Omit the pictures and reproduce the rest of the listing exactly.

[Start of Attachment]

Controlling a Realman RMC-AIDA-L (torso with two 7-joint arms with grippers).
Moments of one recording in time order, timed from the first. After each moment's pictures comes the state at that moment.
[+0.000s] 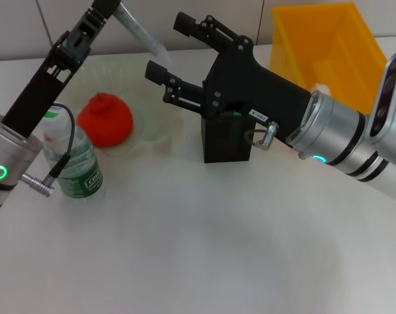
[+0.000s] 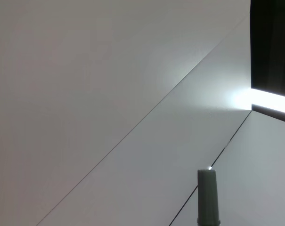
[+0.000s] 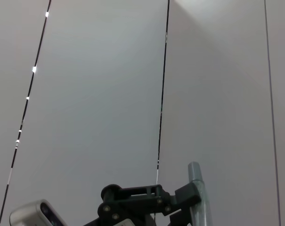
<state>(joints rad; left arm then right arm) -0.53 -2.08 1.85 0.27 0.06 1.60 -1.30 0.55 2.09 -1.75 -0.40 -0.43 -1.42 0.56</state>
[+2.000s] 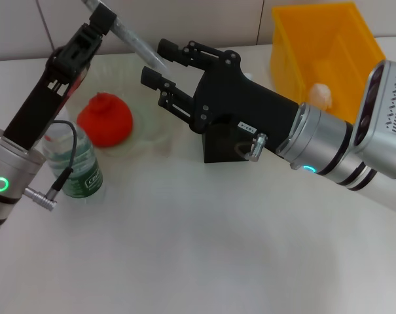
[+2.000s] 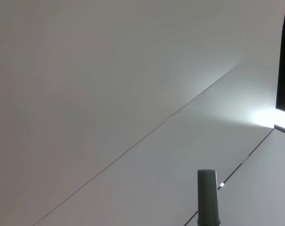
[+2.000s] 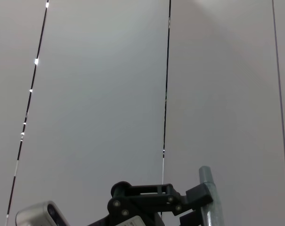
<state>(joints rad) -0.47 -2.08 2.00 0.32 -0.10 1.54 -1.36 0.54 2.09 -1.87 -0.41 -0.35 -1.37 0.55</state>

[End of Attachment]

## ANSWER BOX
Controlling a Realman RMC-AIDA-L (torso with two 7-joint arms with grippers).
Moments of one recording in time order, timed from the first. After each moment's pictures comes the state at that moment.
[+0.000s] 
[+0.000s] 
[+0.000s] 
<state>(joints rad; left arm then right arm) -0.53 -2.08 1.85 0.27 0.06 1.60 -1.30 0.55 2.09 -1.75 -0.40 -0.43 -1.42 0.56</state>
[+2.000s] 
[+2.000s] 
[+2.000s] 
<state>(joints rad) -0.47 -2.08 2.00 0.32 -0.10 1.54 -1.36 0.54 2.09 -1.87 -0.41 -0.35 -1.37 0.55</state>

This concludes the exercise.